Beim nächsten Aufenthalt: Nicht während der laufenden Buchung, sondern danach und vor dem nächsten Aufenthalt. In der Praxis funktionieren fünf Taktiken besonders gut: eine Visitenkarte in der Wohnung, zehn Prozent Rabatt bei Direktbuchung, eine persönliche Dankes-E-Mail nach Check-out, ein QR-Code im Empfangsordner und ein freundlicher Satz am Check-out. Wichtig ist der Zeitpunkt. Rebook ist eine Strategie für den nächsten Aufenthalt, nicht für den aktuellen, weil Booking aktive Umlenkungen während einer laufenden Buchung als Vertragsbruch wertet.
Webplanner, Smoobu oder Lodgify: Für deutschsprachige Privatvermieter mit ein bis drei Objekten ist Webplanner das in der Szene am weitesten verbreitete System, unter anderem wegen des deutschen Supports und der einfachen Channel-Anbindung an Booking und Airbnb. Smoobu und Lodgify sind die größeren internationalen Alternativen mit mehr Automatisierungs-Optionen. Alle drei erlauben Direkt-Buchung auf der eigenen Website, synchronisieren Belegungen mit den Portalen und senden automatisch Bestätigungs-E-Mails.
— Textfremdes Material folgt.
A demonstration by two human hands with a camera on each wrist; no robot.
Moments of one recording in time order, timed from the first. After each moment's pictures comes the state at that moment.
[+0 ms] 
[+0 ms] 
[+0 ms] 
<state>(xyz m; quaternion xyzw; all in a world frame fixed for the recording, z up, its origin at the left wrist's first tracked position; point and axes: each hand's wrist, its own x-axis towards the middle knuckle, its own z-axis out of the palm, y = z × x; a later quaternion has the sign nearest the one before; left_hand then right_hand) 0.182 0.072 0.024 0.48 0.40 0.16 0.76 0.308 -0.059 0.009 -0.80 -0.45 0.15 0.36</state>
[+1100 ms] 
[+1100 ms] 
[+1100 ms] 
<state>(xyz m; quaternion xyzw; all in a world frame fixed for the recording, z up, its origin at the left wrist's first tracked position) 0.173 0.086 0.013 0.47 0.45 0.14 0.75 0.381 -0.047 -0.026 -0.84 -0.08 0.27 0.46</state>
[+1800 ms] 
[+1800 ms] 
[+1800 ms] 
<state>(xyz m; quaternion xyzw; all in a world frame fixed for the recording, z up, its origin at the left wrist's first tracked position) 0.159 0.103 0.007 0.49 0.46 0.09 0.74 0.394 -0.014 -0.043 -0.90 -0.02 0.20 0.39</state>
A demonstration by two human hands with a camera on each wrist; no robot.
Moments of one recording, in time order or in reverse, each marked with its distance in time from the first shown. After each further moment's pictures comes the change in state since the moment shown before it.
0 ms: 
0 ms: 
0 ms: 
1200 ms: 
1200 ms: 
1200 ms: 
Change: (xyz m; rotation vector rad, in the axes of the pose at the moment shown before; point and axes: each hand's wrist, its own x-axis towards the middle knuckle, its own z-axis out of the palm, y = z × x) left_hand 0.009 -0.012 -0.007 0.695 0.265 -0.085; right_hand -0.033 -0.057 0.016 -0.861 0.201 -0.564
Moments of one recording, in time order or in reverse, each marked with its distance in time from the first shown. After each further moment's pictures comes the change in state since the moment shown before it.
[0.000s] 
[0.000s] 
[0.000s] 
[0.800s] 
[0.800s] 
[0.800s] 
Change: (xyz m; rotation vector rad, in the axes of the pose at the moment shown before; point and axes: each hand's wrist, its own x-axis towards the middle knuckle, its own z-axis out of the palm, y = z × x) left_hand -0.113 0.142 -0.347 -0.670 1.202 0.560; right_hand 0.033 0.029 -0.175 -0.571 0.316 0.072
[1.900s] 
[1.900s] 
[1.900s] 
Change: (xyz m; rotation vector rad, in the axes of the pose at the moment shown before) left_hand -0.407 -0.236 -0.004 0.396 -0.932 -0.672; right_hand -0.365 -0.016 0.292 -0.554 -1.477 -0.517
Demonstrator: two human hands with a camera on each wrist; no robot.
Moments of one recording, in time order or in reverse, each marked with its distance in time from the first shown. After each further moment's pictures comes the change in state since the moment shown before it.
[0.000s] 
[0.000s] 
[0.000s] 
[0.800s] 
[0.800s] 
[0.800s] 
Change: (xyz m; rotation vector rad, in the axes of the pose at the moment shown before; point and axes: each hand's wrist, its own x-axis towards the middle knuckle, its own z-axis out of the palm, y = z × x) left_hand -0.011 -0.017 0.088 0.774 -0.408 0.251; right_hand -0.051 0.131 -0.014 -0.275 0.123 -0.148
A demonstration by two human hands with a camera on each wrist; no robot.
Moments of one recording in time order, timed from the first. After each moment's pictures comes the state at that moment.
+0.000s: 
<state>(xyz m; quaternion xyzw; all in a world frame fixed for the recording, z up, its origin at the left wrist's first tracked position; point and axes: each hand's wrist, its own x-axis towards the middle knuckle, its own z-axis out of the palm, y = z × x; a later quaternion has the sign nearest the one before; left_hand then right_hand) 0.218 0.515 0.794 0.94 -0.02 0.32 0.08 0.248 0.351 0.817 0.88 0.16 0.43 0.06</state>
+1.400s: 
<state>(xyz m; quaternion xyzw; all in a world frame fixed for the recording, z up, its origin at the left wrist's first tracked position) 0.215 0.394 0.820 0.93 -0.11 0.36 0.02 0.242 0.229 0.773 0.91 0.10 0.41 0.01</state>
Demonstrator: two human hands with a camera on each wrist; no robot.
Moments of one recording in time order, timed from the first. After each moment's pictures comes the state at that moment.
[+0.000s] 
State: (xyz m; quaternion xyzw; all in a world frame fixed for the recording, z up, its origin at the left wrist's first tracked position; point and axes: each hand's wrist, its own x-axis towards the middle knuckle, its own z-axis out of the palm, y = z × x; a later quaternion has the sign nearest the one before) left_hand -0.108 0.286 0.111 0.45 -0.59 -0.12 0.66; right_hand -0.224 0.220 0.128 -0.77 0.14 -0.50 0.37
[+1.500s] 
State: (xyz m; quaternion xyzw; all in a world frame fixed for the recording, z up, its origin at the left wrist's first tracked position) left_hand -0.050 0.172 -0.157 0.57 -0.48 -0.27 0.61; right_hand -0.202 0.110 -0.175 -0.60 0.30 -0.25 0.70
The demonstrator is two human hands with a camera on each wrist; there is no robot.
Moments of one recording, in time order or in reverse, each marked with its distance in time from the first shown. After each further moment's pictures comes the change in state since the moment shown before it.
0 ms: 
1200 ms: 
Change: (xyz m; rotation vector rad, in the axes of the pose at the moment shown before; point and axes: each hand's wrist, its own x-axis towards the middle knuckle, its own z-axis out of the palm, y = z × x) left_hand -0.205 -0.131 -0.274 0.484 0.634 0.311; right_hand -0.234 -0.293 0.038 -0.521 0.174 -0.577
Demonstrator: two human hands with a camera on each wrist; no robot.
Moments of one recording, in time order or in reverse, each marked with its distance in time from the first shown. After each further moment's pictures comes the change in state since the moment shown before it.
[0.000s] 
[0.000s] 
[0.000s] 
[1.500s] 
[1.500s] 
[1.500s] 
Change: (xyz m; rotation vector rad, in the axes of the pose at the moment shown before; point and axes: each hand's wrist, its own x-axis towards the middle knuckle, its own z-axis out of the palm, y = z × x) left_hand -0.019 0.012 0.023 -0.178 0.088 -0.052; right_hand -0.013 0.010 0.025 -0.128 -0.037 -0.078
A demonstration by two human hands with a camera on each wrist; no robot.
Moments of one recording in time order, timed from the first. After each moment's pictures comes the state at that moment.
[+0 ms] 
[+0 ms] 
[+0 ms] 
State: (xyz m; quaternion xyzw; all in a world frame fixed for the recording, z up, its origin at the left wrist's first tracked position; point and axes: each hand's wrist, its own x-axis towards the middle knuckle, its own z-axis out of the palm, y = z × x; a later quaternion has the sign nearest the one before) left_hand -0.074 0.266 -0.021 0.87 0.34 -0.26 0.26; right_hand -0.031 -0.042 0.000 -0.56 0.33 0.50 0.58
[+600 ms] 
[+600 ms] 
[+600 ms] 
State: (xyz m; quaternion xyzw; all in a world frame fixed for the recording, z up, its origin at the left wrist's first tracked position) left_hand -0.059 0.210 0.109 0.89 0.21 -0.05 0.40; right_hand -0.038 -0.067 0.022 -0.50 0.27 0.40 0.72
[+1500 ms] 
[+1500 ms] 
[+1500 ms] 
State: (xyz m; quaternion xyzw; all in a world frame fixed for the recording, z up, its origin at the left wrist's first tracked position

Welche Lösung am besten passt, hängt von Ihrer Technik-Affinität und der Anzahl Ihrer Objekte ab.
Ab zwei Portalen sinnvoll: Ein Channel Manager synchronisiert Ihre Belegungskalender zwischen allen Kanälen, also Booking, Airbnb, FeWo-direkt und Ihrer eigenen Website. Sobald Sie auf mindestens zwei Portalen aktiv sind, verhindert ein Channel Manager die gefürchteten doppelten Buchungen, die sonst manuelle Rückbuchung und Entschuldigungen nach sich ziehen. Webplanner, Smoobu und Lodgify haben Channel-Funktionen fest eingebaut, so dass Sie keine zweite Software brauchen. Bei nur einem Portal plus eigener Website lässt sich auch mit manueller Pflege leben, das ist aber eine Risiko-Abwägung.